Şayet bir ekip sanal olarak çalışmayı öğrenir ve geliştirirse paylaşılan fiziksel alan gücünü kaybeder. Bunun yerine, teknoloji bu paylaşılan alan hâline gelir. Tıpkı bir şirketin bir ofis alanı ve bir dinlenme alanı gibi. Birçok şirketin yeni deneyim ettiği evden çalışmanın virüs tehlikesi ortadan kalktığında kurumlar tarafından tercih edilecek bir model olup olmayacağını zamanla göreceğiz ancak Türkiye’nin bu konuda daha kat edecek yolu olduğunu belirtmek gerek.
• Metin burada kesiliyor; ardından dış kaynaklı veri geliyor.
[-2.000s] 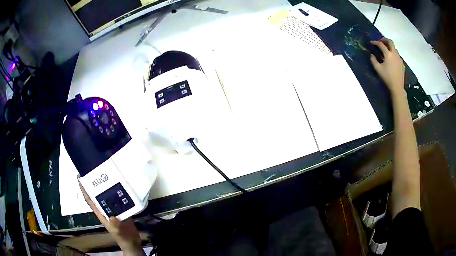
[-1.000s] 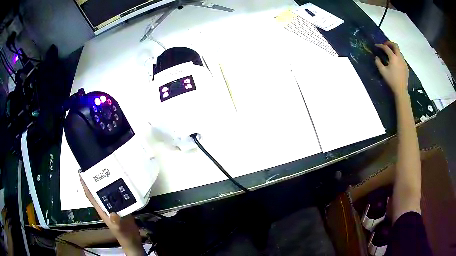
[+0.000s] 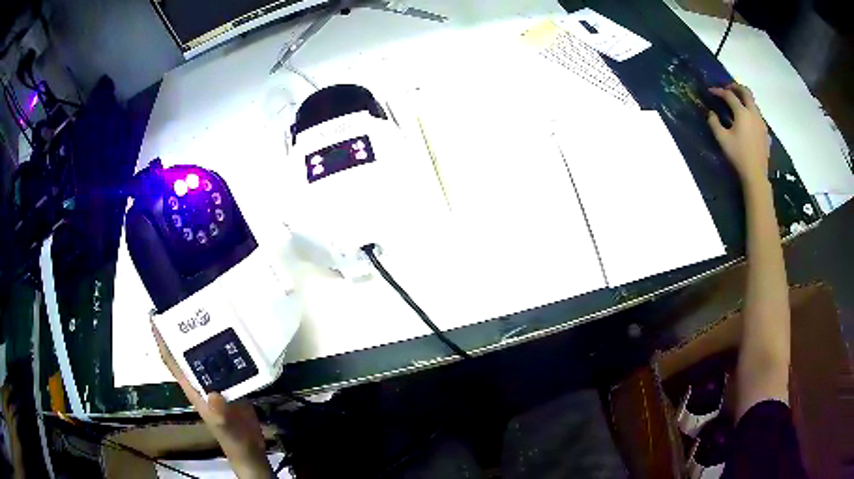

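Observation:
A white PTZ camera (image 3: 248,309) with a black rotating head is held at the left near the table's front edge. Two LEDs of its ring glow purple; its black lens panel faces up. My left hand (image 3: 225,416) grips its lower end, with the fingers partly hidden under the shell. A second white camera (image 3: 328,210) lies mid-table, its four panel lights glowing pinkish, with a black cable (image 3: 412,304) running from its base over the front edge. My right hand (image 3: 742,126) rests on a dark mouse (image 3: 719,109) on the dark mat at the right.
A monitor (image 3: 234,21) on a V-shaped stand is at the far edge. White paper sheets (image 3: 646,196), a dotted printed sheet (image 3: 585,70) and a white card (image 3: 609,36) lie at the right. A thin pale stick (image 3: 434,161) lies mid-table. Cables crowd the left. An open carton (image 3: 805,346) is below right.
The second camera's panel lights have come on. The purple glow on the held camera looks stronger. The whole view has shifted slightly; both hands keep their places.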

Yazımı Unilever CEO’su Alan Jope’nin 17 Mart 2020 tarihinde çalışanlara verdiği, bana da iyi gelen bir mesajla sonlandıracağım. Alan Jope diyor ki;

“Bunlar eşi görülmemiş zamanlar. Şimdi, her zamankinden daha sakin olmamız, becerikli olmamız ve en iyi yaptığımız işi yapmamız gerekiyor: birbirimizi desteklemeye, tüketicilerimizin değişen ihtiyaçlarını karşılamaya ve müşterilerimize hizmet etmeye odaklanın. Güvende kalın ve kendinize iyi bakın.”